• TASK OBJECTIVE
Only those lines from the one with "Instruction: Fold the" through the last line of the material belong in the answer, each repeated exactly.

• COLLECTED MATERIAL
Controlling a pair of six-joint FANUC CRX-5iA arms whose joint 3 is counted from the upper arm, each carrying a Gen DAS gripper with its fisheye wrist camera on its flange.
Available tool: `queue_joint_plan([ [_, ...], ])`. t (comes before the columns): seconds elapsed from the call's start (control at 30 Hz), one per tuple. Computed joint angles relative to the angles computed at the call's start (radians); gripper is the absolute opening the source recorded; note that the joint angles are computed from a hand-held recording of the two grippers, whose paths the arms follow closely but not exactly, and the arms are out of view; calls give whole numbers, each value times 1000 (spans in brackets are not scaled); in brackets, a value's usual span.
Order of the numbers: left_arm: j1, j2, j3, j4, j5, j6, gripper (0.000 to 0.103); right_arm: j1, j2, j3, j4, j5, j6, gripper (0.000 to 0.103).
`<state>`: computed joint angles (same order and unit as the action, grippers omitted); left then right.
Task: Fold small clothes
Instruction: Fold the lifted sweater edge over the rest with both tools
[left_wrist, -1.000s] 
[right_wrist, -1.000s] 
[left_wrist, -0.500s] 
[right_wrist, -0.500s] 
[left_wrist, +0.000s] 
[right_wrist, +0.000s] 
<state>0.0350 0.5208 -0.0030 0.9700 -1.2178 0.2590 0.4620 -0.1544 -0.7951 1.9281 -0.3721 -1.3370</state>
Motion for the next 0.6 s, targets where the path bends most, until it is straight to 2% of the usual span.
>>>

• RESPONSE FOR THIS EXERCISE
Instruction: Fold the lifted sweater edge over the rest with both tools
[left_wrist, -1.000s] 
[right_wrist, -1.000s] 
[left_wrist, -0.500s] 
[right_wrist, -0.500s] 
[left_wrist, +0.000s] 
[right_wrist, +0.000s] 
<state>0.0350 0.5208 -0.0030 0.9700 -1.2178 0.2590 0.4620 -0.1544 -0.7951 1.9281 -0.3721 -1.3370</state>
Motion for the next 0.6 s, targets where the path bends most, until it is straight to 2% of the usual span.
>>>

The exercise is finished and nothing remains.